Dendrites and neuropils in the brain consist of enriched circRNAs that aid in controlling neural plasticity and synaptic function. This suggests that circRNAs could have a crucial role in diseases such as Alzheimer’s diseases (AD), Parkinson’s diseases (PD), and epilepsy that affect the nervous system [140]. In PD, a study revealed that α-synuclein expression is downregulated by miR-7. High expression of α-synuclein in the brain is greatly entangled in pathogenesis of PD. Additionally, cells are shielded against oxidative stress because miR-7 induces the downregulation of the α-synuclein protein that is induced [141]. MiRNA-7 specifically targets the nuclear factor (NF)-κΒ signaling pathway, thus sheltering against cell death that is caused by 1-methyl-4-phenylpridinium [142]. Furthermore, studies have provided evidence that miR-138 controls acyl protein thioesterase 1, which affects the brain’s ability to memorize and learn [143,144]. In brains with AD, miR-7 expression is upregulated by the functional deficiency of CDR1as and causes ubiquitin-protein ligase A, an AD-relevant target, to downregulate [145]. Ubiquitin-protein ligase is reduced in the AD brain and is critical for clearing amyloid peptides [146], thus suggesting that CDR1as may be important in the pathogenesis of AD [145].

The lack of immune tolerance to self-antigens and an impaired immune system are defining characteristics of autoimmune diseases. CircRNAs working as non-invasive biomarkers in diseases such as rheumatoid arthritis (RA), systemic lupus erythematosus (SLE), and multiple sclerosis (MS) have been demonstrated in recent studies [147]. It was demonstrated that patients with RA have upregulated expression of ciRS-7. Additionally, miR-7 roles were stopped by ciRS-7, causing reduced effects of miR_7 suppressing mammalian target of rapamycin (mTOR) [148]. Studies found levels of hsa_circ_0092285 and hsa_circ_0058794 increased while hsa_circ_0088088 and hsa_circ_0088088 levels diminished in peripheral blood mononuclear cells (PBMCs) of RA patients [149]. In MS patients who relapsed and remitted, it was found that MS pathogenesis was associated with aberrant RNA metabolism because PBMCs displayed dysregulated circRNA and alternative splicing isoforms [150]. The lncRNA known for controlling alternative splicing, more formally known as metastasis-associated lung adenocarcinoma transcript 1 (MALAT1), was upregulated in patients with MS [151,152]. Furthermore, thousands of alternative splicing events were found to be regulated. MALT1-knockdown Jurkat T cells also consisted of many differentially expressed circRNAs. Results from various studies suggested that MALAT1 dysregulation could result in the development of MS because it affects backsplicing (BSJ) and splicing events [153].

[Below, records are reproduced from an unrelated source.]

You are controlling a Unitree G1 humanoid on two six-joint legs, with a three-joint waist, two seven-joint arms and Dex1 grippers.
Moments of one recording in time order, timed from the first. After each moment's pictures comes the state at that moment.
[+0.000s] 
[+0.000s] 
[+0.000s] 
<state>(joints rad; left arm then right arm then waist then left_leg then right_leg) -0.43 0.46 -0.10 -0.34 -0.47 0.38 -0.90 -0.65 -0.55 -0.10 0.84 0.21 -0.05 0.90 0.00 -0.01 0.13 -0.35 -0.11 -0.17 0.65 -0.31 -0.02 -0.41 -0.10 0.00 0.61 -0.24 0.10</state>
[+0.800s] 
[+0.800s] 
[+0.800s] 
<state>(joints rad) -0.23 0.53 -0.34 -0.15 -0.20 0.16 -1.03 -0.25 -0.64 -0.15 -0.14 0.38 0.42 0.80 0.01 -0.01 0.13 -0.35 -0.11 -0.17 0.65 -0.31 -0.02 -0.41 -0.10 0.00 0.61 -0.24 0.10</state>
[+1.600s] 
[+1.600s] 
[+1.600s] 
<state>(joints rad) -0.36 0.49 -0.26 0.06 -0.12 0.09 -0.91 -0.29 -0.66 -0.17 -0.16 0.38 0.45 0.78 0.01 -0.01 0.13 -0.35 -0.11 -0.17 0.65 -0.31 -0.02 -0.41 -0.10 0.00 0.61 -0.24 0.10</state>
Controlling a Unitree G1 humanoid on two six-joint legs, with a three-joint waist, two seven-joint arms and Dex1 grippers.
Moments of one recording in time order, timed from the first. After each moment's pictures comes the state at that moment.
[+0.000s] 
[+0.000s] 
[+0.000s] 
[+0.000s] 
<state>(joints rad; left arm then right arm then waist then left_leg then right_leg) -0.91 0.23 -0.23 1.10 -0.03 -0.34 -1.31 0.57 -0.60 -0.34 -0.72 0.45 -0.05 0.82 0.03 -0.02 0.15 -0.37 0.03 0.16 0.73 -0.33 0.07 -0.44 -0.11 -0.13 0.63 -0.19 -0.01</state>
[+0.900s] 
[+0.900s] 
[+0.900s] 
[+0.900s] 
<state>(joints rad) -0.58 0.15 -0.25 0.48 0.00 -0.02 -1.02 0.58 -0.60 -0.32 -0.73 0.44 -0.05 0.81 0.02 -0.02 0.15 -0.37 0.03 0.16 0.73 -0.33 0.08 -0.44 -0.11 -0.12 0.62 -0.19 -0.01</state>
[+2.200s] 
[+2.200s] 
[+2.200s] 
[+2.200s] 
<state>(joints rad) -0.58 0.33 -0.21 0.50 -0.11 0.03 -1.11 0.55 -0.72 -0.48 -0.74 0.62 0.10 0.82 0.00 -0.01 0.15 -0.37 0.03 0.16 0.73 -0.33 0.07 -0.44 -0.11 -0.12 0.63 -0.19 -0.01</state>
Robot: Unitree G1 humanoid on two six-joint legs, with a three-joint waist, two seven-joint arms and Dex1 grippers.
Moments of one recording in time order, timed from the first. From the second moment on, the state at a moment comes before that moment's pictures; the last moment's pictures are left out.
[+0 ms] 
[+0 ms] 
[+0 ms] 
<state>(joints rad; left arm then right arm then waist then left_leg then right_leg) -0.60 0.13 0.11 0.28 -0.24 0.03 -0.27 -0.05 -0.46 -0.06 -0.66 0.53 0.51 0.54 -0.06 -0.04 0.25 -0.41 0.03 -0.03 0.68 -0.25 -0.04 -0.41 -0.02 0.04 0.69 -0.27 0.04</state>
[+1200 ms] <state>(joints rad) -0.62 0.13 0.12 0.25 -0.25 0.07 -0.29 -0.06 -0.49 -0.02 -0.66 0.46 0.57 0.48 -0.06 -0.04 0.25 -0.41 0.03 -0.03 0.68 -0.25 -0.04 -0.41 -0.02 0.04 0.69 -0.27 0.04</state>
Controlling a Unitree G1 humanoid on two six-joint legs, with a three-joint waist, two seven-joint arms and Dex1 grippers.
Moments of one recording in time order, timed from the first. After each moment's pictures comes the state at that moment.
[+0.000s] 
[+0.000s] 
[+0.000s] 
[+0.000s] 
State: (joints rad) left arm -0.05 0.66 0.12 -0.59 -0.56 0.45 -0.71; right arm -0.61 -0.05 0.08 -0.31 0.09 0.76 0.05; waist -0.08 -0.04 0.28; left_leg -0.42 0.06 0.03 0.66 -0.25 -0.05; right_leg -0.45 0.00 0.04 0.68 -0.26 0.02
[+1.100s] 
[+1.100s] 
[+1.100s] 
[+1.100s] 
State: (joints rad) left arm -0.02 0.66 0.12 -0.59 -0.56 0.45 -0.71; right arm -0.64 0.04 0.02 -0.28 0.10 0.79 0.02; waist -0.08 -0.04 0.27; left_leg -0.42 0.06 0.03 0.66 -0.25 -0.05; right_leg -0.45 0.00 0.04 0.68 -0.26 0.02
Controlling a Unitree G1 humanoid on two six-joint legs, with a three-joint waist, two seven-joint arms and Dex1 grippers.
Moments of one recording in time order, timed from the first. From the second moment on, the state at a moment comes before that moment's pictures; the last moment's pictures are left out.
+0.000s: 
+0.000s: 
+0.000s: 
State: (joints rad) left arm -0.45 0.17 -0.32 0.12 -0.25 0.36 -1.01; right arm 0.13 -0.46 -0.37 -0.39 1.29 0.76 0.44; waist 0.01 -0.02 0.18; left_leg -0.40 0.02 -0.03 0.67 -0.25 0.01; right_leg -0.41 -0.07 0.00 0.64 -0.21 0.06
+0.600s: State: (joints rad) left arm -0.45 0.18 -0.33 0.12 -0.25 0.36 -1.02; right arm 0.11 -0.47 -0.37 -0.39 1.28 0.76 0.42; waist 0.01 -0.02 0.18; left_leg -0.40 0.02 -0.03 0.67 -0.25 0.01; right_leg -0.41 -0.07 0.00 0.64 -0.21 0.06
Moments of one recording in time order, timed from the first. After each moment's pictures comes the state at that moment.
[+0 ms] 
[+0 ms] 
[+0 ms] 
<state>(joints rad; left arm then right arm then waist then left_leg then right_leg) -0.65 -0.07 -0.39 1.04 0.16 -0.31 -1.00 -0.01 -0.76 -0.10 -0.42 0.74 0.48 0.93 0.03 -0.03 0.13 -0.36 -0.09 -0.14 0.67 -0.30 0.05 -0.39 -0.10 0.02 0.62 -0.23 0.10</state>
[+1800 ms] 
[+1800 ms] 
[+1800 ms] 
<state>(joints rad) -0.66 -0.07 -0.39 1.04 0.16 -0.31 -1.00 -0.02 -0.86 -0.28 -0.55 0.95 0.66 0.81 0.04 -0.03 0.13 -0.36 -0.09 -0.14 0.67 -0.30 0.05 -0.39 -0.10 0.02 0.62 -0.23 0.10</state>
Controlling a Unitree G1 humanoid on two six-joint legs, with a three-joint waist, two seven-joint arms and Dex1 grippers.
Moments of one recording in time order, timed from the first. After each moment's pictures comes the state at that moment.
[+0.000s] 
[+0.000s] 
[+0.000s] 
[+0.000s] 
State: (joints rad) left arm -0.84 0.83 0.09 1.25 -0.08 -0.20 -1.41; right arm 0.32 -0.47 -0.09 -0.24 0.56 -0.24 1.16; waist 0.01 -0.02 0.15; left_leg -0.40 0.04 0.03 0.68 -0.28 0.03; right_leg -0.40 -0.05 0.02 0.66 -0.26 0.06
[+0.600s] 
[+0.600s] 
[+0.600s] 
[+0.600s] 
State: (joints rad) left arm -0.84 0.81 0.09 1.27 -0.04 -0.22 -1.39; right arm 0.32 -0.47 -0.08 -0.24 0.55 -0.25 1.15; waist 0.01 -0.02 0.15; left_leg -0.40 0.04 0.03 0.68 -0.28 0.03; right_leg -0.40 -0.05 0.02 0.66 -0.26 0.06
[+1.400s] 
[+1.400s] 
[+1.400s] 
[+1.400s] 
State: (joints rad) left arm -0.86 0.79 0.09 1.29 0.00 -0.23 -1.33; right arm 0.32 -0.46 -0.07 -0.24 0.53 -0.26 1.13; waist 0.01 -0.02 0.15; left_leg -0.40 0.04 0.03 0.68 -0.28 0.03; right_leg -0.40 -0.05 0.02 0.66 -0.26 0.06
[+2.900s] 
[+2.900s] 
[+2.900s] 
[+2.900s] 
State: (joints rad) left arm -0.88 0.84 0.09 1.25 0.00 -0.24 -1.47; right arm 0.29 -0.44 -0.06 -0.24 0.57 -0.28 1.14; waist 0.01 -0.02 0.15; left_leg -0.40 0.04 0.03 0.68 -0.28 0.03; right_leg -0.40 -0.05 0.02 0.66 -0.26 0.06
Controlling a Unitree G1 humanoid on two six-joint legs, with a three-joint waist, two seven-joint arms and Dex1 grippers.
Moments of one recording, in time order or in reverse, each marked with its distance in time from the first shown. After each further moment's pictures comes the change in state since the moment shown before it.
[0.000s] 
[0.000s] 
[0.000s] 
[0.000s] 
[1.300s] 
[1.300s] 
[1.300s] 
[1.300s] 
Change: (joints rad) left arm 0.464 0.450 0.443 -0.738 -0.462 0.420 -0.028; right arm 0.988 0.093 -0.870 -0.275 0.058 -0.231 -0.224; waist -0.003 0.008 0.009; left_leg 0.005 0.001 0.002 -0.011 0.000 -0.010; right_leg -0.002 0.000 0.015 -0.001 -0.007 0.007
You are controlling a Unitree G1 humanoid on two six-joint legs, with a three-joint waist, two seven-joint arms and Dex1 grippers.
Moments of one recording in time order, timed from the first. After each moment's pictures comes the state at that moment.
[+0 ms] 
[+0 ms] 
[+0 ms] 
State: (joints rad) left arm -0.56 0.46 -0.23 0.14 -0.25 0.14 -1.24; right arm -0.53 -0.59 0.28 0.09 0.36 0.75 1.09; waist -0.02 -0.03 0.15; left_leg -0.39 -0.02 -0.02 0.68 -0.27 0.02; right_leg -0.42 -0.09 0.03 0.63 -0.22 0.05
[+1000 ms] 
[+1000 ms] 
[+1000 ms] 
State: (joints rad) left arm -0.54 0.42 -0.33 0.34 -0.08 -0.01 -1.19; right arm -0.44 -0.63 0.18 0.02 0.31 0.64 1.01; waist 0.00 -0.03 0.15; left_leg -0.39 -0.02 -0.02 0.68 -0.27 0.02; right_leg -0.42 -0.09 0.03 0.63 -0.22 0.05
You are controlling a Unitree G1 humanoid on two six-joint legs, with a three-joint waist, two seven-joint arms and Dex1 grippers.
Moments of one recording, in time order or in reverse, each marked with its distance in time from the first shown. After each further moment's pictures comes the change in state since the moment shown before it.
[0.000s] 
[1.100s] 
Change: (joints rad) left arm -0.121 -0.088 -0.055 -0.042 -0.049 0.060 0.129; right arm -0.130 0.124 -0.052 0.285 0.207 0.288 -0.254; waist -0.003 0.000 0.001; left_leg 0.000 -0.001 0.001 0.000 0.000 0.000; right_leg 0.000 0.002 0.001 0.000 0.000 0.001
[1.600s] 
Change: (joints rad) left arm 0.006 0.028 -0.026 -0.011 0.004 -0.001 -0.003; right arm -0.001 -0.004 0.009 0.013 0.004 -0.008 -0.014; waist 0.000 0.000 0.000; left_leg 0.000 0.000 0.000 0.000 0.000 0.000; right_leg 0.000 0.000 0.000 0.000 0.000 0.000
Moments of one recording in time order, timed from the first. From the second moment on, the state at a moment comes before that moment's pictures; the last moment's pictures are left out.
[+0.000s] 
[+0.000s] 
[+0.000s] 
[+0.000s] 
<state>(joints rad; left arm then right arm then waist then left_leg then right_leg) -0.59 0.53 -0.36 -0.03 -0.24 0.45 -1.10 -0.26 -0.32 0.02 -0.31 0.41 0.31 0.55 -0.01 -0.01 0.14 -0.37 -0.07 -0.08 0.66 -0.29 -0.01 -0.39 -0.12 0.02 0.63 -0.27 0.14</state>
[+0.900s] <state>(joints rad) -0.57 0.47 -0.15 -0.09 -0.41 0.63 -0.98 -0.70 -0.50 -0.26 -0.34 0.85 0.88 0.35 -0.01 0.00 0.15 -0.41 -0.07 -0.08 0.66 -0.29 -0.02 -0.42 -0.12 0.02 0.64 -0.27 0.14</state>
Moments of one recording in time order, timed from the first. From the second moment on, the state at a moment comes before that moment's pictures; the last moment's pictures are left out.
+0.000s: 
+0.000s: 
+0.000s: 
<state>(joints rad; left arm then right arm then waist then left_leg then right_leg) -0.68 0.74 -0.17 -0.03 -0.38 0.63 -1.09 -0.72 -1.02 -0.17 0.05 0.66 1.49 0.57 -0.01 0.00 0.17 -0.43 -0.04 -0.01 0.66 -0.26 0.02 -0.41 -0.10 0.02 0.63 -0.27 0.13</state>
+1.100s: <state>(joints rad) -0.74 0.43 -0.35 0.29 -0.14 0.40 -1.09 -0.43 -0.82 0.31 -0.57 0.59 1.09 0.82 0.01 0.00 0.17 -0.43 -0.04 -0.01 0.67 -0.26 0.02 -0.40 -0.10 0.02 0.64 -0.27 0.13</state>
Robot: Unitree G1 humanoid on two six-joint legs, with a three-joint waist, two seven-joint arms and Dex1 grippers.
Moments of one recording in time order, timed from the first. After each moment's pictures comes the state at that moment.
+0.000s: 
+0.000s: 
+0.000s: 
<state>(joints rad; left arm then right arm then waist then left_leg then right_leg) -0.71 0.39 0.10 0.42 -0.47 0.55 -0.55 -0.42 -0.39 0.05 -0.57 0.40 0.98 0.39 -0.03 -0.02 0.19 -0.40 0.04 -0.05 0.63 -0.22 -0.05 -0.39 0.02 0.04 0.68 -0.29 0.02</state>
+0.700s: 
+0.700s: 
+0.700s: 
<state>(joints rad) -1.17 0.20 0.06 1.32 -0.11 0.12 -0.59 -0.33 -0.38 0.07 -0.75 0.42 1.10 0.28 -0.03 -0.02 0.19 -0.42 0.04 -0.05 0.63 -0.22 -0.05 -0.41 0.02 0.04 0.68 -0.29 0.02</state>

Approximately, 127 differentially expressed circRNAs were identified in patients with SLE [154]. It has been found that the three following circRNAs were expressed in SLE patients’ plasma: hsa_circ_100226, hsa_circ_102584, and hsa_circ_400011 [154]. Among the several miRNA response elements that were found in hsa_circ_100226, it was found that in chondrocytes, the suppression of p65 expression by miR-138 improved NF-κB activation. Osteoarthritis (OA) progression was found to be influenced by miR-138-5p, controlling inflammation and extracellular matrix catabolism [155]. Moreover, it was also found that CD4⁺ T cells in patients with SLE consisted of several downregulated and upregulated cricRNAs. DNA methyltransferase 1 expression improved, while CD70 and CD11 expression on CD4⁺ T cells in active and inactive SLE patients was reduced due to the downregulation of circRNA. Autoantibody production in SLE was stimulated because of CD70 and CD11a overexpression. [156]. In PBMCs, circlBTK is downregulated, while miR-29b is upregulated in SLE patients. CirclBTK binding together with miR-29b may prevent DNA demethylation and protein kinase from activating in SLE [157]. Much research has revealed that functions of immune cells can be controlled by protein kinase signaling pathway. Dysregulation of the pathway prompts SLE to advance quickly [158]. With a myriad of supporting evidence, it is thought that circRNAs have the capability to act as a non-invasive biomarker of SLE [159].